YOUR GOAL:
With the pictures set aside, write out all of the data exactly as it stands.

DATASET EXCERPT:
┄┄┄┄┄┄┄┄┄┄

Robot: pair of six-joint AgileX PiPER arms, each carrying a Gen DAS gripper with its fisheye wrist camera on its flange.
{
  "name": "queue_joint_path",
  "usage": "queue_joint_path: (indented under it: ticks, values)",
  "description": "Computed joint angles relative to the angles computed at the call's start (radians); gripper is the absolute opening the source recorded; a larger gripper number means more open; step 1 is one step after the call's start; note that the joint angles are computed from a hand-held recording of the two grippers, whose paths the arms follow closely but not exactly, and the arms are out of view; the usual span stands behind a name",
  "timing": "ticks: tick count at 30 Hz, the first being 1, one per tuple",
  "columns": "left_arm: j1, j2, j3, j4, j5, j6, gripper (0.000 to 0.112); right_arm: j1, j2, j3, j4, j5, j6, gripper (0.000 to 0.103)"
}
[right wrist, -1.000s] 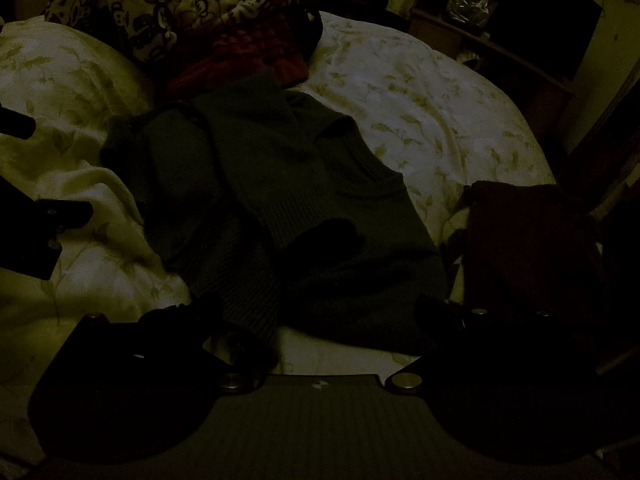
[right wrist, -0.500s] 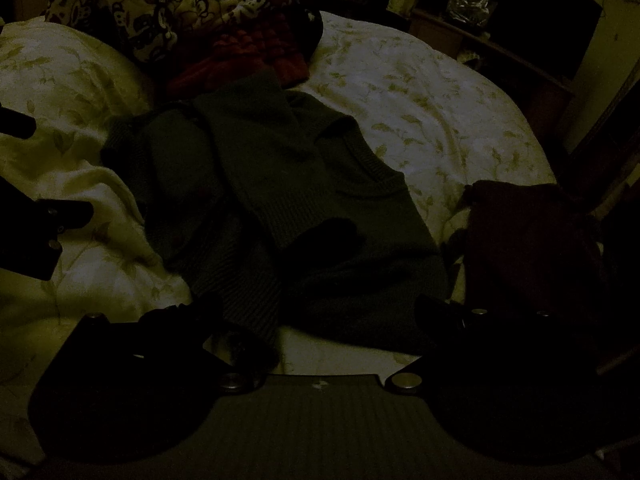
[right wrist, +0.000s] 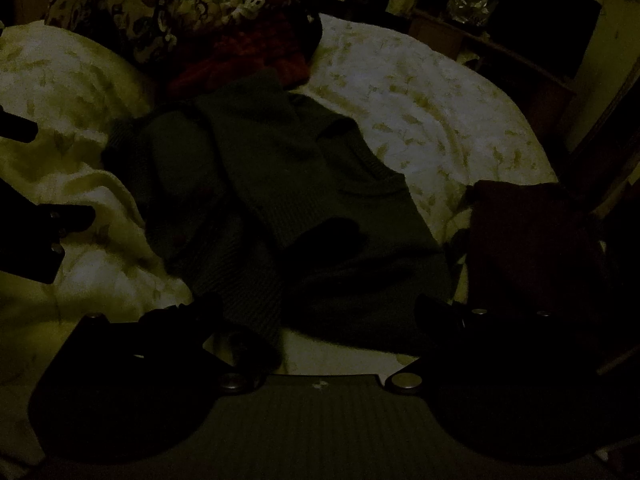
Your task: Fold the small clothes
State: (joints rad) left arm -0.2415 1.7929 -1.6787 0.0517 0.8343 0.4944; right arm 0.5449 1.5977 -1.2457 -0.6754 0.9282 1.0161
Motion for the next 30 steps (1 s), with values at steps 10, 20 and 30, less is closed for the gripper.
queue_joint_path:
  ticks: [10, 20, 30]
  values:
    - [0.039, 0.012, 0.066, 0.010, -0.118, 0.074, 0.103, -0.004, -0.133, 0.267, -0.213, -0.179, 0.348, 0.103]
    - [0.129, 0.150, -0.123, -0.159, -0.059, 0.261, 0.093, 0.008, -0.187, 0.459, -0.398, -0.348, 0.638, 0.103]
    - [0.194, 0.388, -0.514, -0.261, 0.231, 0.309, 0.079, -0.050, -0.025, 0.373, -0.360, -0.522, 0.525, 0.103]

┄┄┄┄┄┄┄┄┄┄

ANSWER SPACE:
Robot: pair of six-joint AgileX PiPER arms, each carrying a Gen DAS gripper with its fisheye wrist camera on its flange.
{
  "name": "queue_joint_path",
  "usage": "queue_joint_path: (indented under it: ticks, values)",
  "description": "Computed joint angles relative to the angles computed at the call's start (radians); gripper is the absolute opening the source recorded; a larger gripper number means more open; step 1 is one step after the call's start; note that the joint angles are computed from a hand-held recording of the two grippers, whose paths the arms follow closely but not exactly, and the arms are out of view; the usual span stands behind a name",
  "timing": "ticks: tick count at 30 Hz, the first being 1, one per tuple",
  "columns": "left_arm: j1, j2, j3, j4, j5, j6, gripper (0.000 to 0.112); right_arm: j1, j2, j3, j4, j5, j6, gripper (0.000 to 0.103)"
}
[right wrist, -1.000s] 
[right wrist, -0.500s] 
[right wrist, +0.000s] 
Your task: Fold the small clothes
State: (joints rad) left arm -0.2415 1.7929 -1.6787 0.0517 0.8343 0.4944; right arm 0.5449 1.5977 -1.2457 -0.6754 0.9282 1.0161
Motion for the next 30 steps (1 s), with values at steps 10, 20 and 30, less is closed for the gripper.
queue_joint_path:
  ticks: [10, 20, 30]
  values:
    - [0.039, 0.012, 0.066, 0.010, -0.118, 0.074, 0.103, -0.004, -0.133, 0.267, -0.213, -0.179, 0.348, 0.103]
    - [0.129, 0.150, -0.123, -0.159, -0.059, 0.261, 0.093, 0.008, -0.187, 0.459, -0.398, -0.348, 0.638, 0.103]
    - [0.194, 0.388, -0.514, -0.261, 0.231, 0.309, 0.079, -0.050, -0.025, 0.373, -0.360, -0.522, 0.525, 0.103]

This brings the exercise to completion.